Desire also causes suffering when what we desire is harmful for others, either directly or indirectly. Men's desire for young females is a case in point, as is our desire for personal comfort and wealth that is satisfied off of the backs of very poor, even starving people. Desire also causes suffering when our way of providing for our needs and wants leads us to damage and destroy the environment that sustains us: witness that increasing industrialization in 3rd world countries that is resulting in so much air pollution that lung and heart diseases are on their way to being the leading causes of death. Despite how obvious this pollution is they have nothing on us asa the first world's contributions to degrading the planet on which we live is so much greater than theirs. A wise friend of mine, who has witnessed the relentless onslaught against the Congo River Basin Rainforest said to me, perhaps we really do deserve to be annilahated, or at least, that's likely what we're going to do to ourselves.

Finally desire causes suffering when we can't have what we desire with responses ranging from fear and anxiety that we won't get it or we'll lose it to unhappy disappointment to bitterness and anger or despondency and despair. All of this is caused by inappropriate ways of constructing our reality, of deciding what is important and what it is that we must have or else. But I have good news: the good news is that suffering opens the possibiity of escaping these illusory constructions, these empty promises of fulfillment and happiness, because all human contructions are flawed, are imperfect, are incomplete versions of reality and human nature. As Leonard Cohen, my favourite musician and poet, famously says, "there is a crack, there is a crack in everything; that's how the light gets in!"

People "broken" by suffering, often end up being healthier, stronger and freer than those still caught in their illusions, still running the rat race, feeding the beast, trying to stay happy, when at heart they know they are as fragile as anyone else, that disaster can strike anyone, anytime, no matter how strong your illusions are. You see suffering often knocks people out of the mainstream, at least for a while, and in that time, reality can break through one's illusory defences.

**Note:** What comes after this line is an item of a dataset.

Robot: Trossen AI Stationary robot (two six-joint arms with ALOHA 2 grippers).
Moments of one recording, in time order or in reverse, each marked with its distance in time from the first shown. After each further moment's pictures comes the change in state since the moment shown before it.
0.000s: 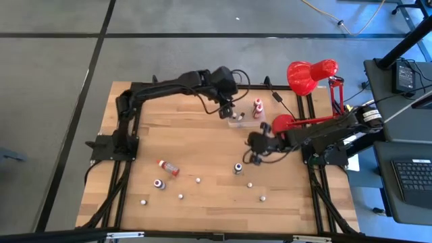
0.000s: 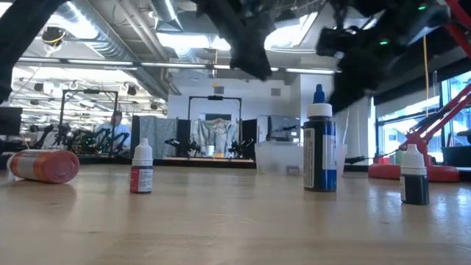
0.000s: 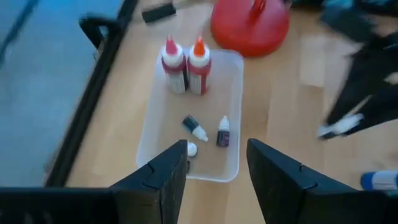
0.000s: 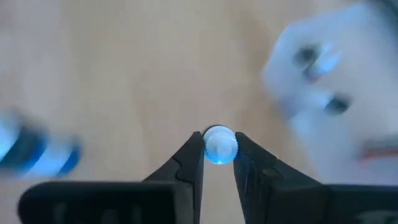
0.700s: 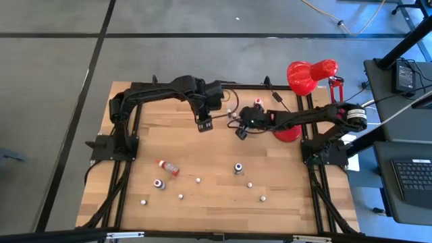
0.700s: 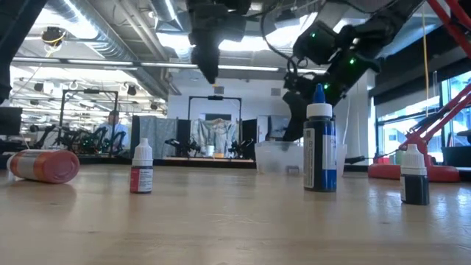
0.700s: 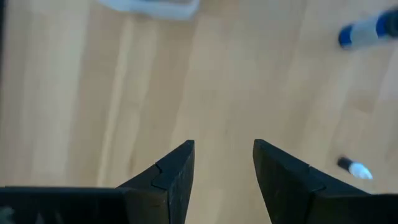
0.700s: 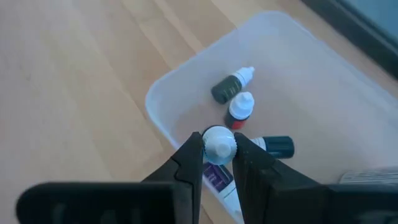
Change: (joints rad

All this to say, that if you're suffering, I want to encourage you by saying this is not all bad: stop to consider just how your desires, expectations, and related fears are at the root of your suffering, or are greatly amplifying the effect. I can tell you from my own personal experience that you are in fact, in the natural/spiritual centre of your being, peace and joy and love. If you can remember how infants and little children experience the world, you still have that capacity, that child-like way of being within you if only you can drop the fear, the desire for control and abandon yourself to the care of the Universe, to God, to whatever you can call that in which we live and move and have our being. I know that each of us is loved and precious and a channel of joy and peace and love for others if only we can awake. The ones who can hear me now are the ones who have already suffered, and who have already realized that there must be something more than career, possessions and family: to you I say, don't be discouraged by your suffering but surrender and find the meaning of this suffering, the liberating truth of who you are. To those of you so caught up in the pursuit of happiness, of wealth, of being somebody, I wish you the blessing of suffering when you are ready to benefit from it!